REQUIRED ACTION: The lines from the first line of the entries through the line containing "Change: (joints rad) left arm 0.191" are to be repeated exactly, with both of those lines included.

INPUT:
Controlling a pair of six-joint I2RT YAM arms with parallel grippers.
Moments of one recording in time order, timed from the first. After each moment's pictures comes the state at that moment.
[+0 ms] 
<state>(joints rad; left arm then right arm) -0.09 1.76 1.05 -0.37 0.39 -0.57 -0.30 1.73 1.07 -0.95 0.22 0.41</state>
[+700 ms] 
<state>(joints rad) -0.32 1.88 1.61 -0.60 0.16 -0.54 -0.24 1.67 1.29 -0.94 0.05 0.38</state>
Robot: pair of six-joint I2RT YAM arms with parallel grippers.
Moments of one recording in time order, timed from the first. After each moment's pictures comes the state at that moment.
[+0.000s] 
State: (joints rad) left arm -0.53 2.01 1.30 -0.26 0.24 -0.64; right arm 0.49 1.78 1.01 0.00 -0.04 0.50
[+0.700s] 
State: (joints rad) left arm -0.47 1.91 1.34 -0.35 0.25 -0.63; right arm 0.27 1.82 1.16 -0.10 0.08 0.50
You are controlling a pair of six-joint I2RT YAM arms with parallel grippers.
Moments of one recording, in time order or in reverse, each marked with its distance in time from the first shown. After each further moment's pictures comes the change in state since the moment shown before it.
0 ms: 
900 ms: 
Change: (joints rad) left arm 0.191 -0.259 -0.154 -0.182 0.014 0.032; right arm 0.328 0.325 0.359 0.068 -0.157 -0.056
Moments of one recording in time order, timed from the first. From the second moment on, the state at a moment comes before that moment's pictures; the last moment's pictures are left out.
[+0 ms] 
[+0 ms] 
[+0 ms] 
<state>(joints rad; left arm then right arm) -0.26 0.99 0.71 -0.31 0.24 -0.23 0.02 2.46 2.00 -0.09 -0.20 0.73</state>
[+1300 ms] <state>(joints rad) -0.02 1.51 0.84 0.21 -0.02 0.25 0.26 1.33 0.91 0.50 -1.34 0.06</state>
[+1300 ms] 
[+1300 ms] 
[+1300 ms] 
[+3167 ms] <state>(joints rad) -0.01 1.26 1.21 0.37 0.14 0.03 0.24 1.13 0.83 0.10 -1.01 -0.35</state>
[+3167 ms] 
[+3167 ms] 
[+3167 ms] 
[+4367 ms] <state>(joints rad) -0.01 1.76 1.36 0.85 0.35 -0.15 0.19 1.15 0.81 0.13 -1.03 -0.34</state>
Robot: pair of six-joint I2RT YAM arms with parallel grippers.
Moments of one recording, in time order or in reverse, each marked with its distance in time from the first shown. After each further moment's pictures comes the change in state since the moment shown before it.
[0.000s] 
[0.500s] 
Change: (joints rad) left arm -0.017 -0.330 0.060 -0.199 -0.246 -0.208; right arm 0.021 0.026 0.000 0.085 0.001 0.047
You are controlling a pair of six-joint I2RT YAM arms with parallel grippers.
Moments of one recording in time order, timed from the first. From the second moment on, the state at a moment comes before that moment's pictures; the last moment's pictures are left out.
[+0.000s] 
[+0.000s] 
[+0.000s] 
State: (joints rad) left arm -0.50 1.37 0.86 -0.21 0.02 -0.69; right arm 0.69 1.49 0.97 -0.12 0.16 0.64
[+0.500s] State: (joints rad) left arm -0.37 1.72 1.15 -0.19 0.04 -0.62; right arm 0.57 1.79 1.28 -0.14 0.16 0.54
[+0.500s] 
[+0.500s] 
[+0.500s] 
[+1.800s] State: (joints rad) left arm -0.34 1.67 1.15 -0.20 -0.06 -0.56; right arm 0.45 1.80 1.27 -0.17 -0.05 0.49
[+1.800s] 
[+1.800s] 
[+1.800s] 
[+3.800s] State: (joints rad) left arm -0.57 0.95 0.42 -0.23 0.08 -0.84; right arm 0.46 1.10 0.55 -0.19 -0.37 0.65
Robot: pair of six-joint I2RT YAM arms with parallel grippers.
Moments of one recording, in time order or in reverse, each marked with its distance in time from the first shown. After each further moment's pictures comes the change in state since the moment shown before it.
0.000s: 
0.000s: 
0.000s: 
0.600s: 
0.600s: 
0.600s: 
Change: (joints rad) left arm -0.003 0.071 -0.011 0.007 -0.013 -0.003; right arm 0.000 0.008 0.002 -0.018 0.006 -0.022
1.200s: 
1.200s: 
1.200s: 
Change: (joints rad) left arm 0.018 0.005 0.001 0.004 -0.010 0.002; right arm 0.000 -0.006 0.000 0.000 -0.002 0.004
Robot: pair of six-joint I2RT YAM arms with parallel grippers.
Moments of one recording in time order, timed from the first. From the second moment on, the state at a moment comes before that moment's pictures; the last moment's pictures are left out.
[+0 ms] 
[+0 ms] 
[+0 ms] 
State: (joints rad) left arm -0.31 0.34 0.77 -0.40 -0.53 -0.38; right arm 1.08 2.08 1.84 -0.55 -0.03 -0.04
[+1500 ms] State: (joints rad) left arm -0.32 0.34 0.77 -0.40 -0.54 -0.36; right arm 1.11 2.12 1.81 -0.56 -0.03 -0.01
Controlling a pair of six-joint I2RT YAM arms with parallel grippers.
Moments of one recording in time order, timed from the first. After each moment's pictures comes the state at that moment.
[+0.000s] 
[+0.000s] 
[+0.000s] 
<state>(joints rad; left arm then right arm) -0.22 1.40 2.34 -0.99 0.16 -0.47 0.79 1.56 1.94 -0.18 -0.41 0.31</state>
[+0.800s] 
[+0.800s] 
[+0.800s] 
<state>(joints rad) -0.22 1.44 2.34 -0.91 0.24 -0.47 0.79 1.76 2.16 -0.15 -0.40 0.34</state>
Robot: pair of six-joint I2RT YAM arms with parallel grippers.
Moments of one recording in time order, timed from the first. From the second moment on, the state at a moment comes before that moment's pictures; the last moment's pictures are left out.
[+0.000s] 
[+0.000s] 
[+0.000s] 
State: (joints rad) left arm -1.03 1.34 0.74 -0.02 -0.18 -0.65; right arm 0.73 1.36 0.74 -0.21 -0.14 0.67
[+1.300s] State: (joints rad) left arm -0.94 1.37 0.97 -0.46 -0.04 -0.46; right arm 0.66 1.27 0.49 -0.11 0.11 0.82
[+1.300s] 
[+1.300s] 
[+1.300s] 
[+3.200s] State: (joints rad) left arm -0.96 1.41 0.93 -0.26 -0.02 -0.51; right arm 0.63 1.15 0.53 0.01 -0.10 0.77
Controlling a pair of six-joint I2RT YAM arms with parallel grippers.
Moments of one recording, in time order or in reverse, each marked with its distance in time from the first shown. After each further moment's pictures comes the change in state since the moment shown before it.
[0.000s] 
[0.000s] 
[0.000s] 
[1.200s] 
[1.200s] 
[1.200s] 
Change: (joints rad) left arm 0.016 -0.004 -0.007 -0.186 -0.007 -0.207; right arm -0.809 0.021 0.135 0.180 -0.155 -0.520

ANSWER BELOW:
Controlling a pair of six-joint I2RT YAM arms with parallel grippers.
Moments of one recording in time order, timed from the first. After each moment's pictures comes the state at that moment.
[+0 ms] 
<state>(joints rad; left arm then right arm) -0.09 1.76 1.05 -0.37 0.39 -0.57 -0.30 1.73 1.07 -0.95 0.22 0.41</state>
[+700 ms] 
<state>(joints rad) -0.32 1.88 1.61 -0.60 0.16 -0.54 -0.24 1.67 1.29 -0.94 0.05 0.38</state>
Robot: pair of six-joint I2RT YAM arms with parallel grippers.
Moments of one recording in time order, timed from the first. After each moment's pictures comes the state at that moment.
[+0.000s] 
State: (joints rad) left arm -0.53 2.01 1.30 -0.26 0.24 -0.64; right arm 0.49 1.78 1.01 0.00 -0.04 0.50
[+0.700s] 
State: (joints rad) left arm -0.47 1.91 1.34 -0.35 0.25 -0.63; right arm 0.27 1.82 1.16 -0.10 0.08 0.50
You are controlling a pair of six-joint I2RT YAM arms with parallel grippers.
Moments of one recording, in time order or in reverse, each marked with its distance in time from the first shown. After each further moment's pictures comes the change in state since the moment shown before it.
0 ms: 
900 ms: 
Change: (joints rad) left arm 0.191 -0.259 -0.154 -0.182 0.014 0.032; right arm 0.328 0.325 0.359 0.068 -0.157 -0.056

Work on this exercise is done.